---------- INPUT DATA
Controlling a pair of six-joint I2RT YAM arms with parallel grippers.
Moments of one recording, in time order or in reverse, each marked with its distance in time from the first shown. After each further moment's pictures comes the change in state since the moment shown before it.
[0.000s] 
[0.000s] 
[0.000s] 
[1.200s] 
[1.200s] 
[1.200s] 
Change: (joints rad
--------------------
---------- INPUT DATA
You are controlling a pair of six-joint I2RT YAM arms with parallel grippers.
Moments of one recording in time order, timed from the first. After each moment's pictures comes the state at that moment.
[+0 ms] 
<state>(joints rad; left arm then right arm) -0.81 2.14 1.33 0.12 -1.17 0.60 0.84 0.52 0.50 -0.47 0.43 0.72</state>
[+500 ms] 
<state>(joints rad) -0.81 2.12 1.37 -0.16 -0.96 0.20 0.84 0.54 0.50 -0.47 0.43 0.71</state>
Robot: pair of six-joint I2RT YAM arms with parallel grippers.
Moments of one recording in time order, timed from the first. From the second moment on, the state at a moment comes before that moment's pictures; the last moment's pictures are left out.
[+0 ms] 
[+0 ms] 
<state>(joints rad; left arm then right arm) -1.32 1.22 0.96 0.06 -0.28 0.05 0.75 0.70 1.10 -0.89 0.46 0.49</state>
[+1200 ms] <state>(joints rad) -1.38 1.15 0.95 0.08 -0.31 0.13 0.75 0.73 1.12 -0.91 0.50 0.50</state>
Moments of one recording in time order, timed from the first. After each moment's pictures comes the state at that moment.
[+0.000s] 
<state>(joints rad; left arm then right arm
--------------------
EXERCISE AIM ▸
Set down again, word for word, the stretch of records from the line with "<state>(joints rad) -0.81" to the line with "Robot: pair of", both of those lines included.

TASK RESPONSE ▸
<state>(joints rad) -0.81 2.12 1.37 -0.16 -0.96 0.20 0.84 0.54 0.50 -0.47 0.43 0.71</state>
Robot: pair of six-joint I2RT YAM arms with parallel grippers.

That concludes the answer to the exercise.